**Dataset extract:**
:::::

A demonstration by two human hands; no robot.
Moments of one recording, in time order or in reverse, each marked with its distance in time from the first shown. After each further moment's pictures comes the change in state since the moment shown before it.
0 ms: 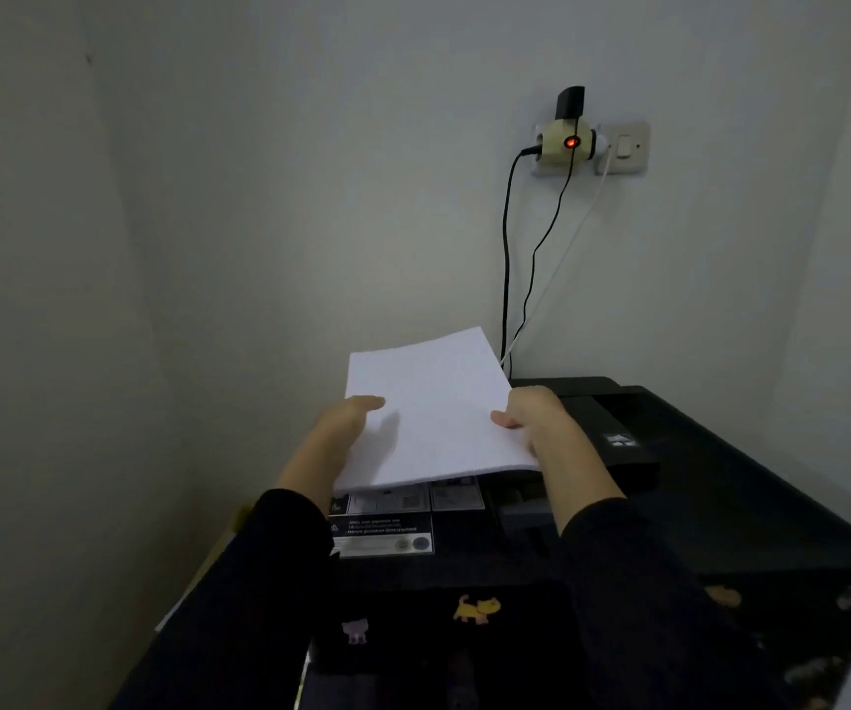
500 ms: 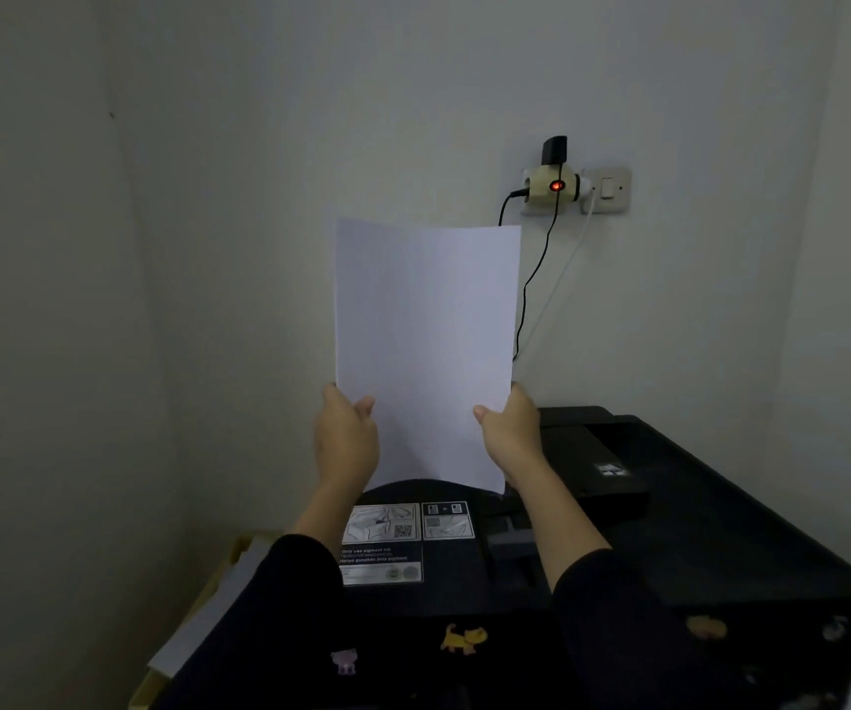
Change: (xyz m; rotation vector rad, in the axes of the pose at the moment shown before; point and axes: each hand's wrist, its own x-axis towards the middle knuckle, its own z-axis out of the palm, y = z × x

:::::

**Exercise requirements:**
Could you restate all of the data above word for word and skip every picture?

**Response area:**
A demonstration by two human hands; no robot.
Moments of one recording, in time order or in reverse, each marked with its distance in time from the first shown. After each further moment's pictures comes the change in state since the moment shown before it.
0 ms: 
500 ms: 
Change: (xyz m; rotation vector rad, in the axes of the pose at the moment shown before; point and axes: each hand's wrist, its own x-axis towards the middle knuckle, its own z-axis out of the palm, y = z × x

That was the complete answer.